BEGIN

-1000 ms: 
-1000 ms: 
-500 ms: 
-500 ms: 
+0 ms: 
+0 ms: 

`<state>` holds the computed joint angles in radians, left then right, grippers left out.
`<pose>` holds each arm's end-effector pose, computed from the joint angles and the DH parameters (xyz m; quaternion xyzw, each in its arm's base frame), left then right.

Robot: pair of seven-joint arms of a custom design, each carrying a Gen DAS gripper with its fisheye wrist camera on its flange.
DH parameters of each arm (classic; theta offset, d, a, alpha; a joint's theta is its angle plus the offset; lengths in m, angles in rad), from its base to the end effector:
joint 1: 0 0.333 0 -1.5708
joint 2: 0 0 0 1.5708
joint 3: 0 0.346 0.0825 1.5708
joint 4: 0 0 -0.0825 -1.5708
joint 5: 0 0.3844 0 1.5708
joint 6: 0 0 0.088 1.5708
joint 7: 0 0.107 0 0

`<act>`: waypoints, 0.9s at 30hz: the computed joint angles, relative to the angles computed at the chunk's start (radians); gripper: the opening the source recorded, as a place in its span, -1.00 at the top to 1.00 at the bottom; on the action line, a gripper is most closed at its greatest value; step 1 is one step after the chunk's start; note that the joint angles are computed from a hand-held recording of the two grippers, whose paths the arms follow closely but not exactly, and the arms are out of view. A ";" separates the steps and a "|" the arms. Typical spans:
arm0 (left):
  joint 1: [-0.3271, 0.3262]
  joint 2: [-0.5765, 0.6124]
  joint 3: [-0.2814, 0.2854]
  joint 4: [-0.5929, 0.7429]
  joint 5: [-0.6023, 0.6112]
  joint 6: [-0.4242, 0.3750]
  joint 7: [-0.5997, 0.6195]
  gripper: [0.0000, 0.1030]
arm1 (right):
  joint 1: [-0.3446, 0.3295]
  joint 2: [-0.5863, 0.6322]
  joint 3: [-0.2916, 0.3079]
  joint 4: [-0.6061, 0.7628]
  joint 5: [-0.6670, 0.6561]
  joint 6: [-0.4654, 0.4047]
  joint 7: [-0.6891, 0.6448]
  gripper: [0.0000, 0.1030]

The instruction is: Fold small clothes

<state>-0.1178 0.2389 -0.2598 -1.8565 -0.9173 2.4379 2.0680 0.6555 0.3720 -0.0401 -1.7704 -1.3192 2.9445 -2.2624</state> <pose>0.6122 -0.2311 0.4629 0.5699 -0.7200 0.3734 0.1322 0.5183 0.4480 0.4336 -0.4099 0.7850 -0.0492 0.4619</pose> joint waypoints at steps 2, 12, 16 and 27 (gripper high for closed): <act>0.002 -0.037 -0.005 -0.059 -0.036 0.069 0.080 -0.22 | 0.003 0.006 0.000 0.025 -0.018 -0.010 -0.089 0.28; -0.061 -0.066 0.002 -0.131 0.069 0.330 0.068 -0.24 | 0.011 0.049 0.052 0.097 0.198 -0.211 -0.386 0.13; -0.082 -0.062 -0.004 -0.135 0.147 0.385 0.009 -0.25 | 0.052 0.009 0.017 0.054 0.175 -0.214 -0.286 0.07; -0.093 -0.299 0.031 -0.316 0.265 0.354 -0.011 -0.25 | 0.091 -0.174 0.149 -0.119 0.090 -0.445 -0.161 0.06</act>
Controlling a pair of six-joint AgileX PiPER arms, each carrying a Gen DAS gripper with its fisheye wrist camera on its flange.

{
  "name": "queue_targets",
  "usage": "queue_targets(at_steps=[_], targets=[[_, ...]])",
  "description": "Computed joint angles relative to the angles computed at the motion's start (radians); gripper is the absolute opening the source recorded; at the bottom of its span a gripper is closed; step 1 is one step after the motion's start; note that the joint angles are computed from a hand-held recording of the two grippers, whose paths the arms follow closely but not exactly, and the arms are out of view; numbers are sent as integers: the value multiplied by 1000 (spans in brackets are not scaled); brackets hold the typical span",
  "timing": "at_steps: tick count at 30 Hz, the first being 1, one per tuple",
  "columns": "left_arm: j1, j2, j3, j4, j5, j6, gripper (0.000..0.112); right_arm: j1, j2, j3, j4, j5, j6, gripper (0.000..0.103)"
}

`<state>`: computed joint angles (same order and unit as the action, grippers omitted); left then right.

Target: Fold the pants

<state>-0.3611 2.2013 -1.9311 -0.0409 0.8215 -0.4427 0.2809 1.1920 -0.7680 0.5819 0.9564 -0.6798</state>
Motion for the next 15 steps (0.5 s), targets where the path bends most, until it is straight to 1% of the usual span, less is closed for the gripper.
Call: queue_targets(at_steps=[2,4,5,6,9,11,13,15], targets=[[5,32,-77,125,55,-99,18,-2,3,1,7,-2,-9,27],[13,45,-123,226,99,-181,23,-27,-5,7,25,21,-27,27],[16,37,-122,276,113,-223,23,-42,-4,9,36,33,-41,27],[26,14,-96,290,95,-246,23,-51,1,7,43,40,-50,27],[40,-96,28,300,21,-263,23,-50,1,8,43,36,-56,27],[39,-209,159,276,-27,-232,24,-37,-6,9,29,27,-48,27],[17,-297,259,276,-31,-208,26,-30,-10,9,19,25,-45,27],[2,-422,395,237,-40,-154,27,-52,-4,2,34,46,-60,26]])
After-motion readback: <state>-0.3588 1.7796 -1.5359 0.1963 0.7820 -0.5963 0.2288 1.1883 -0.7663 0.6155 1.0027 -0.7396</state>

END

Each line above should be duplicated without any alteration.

-1000 ms: 
-1000 ms: 
-500 ms: 
-500 ms: 
+0 ms: 
+0 ms: 

`<state>` holds the computed joint angles in radians, left then right, grippers left out.
`<pose>` holds each arm's end-effector pose, computed from the joint angles and the DH parameters (xyz m; quaternion xyzw, each in its arm's base frame), left then right.

Robot: pair of seven-joint arms of a custom design, each carrying a Gen DAS gripper with its fisheye wrist camera on its flange.
DH parameters of each arm (classic; theta offset, d, a, alpha; a joint's theta is its angle plus the offset; lengths in m, angles in rad), from its base to the end effector:
joint 1: 0 0.333 0 -1.5708
joint 2: 0 0 0 1.5708
joint 3: 0 0.346 0.0825 1.5708
joint 4: 0 0 -0.0825 -1.5708
joint 5: 0 0.3844 0 1.5708
joint 6: 0 0 0.088 1.5708
joint 7: 0 0.107 0 0

`<act>`: waypoints, 0.9s at 30hz: the computed joint angles, relative to the angles computed at the chunk's start (radians); gripper: the opening the source recorded, as a place in its span, -1.00 at the top to 1.00 at the bottom; on the action line, a gripper is most closed at its greatest value; step 1 is one step after the chunk's start; note that the joint angles are computed from a hand-held recording of the two grippers, whose paths the arms follow closely but not exactly, and the arms are out of view. A ";" separates the steps and a "|" the arms. Typical spans:
arm0 (left):
  joint 1: [-0.3271, 0.3262]
  joint 2: [-0.5765, 0.6124]
  joint 3: [-0.2814, 0.2854]
  joint 4: [-0.5929, 0.7429]
  joint 5: [-0.6023, 0.6112]
  joint 6: [-0.4242, 0.3750]
  joint 7: [-0.5997, 0.6195]
  gripper: [0.0000, 0.1030]
arm1 (right):
  joint 1: [-0.3446, 0.3295]
  joint 2: [-0.5863, 0.6322]
  joint 3: [-0.2916, 0.3079]
  joint 4: [-0.6061, 0.7628]
  joint 5: [-0.6670, 0.6561]
  joint 6: [-0.4654, 0.4047]
  joint 7: [-0.6891, 0.6448]
  gripper: [0.0000, 0.1030]

The instruction is: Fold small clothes

<state>-0.1178 0.2389 -0.2598 -1.8565 -0.9173 2.4379 2.0680 0.6555 0.3720 -0.0401 -1.7704 -1.3192 2.9445 -2.2624</state> <pose>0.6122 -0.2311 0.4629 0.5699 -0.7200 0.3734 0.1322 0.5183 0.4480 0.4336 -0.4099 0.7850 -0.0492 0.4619</pose> joint waypoints at steps 2, 12, 16 and 27 (gripper high for closed): <act>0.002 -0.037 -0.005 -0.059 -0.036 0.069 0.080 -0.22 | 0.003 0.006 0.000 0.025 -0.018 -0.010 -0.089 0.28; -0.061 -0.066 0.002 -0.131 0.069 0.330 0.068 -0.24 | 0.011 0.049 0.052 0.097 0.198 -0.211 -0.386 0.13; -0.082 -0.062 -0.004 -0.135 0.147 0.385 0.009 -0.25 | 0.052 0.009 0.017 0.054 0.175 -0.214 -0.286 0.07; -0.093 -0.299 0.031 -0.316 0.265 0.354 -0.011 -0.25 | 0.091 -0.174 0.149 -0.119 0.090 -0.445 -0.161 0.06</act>
Controlling a pair of six-joint AgileX PiPER arms, each carrying a Gen DAS gripper with its fisheye wrist camera on its flange.

{
  "name": "queue_targets",
  "usage": "queue_targets(at_steps=[_], targets=[[_, ...]])",
  "description": "Computed joint angles relative to the angles computed at the motion's start (radians); gripper is the absolute opening the source recorded; at the bottom of its span a gripper is closed; step 1 is one step after the motion's start; note that the joint angles are computed from a hand-held recording of the two grippers, whose paths the arms follow closely but not exactly, and the arms are out of view; numbers are sent as integers: the value multiplied by 1000 (spans in brackets are not scaled); brackets hold the typical span",
  "timing": "at_steps: tick count at 30 Hz, the first being 1, one per tuple",
  "columns": "left_arm: j1, j2, j3, j4, j5, j6, gripper (0.000..0.112); right_arm: j1, j2, j3, j4, j5, j6, gripper (0.000..0.103)"
}

`<state>`: computed joint angles (same order and unit as the action, grippers omitted); left then right.

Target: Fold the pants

<state>-0.3611 2.2013 -1.9311 -0.0409 0.8215 -0.4427 0.2809 1.1920 -0.7680 0.5819 0.9564 -0.6798</state>
Motion for the next 15 steps (0.5 s), targets where the path bends most, until it is straight to 1% of the usual span, less is closed for the gripper.
Call: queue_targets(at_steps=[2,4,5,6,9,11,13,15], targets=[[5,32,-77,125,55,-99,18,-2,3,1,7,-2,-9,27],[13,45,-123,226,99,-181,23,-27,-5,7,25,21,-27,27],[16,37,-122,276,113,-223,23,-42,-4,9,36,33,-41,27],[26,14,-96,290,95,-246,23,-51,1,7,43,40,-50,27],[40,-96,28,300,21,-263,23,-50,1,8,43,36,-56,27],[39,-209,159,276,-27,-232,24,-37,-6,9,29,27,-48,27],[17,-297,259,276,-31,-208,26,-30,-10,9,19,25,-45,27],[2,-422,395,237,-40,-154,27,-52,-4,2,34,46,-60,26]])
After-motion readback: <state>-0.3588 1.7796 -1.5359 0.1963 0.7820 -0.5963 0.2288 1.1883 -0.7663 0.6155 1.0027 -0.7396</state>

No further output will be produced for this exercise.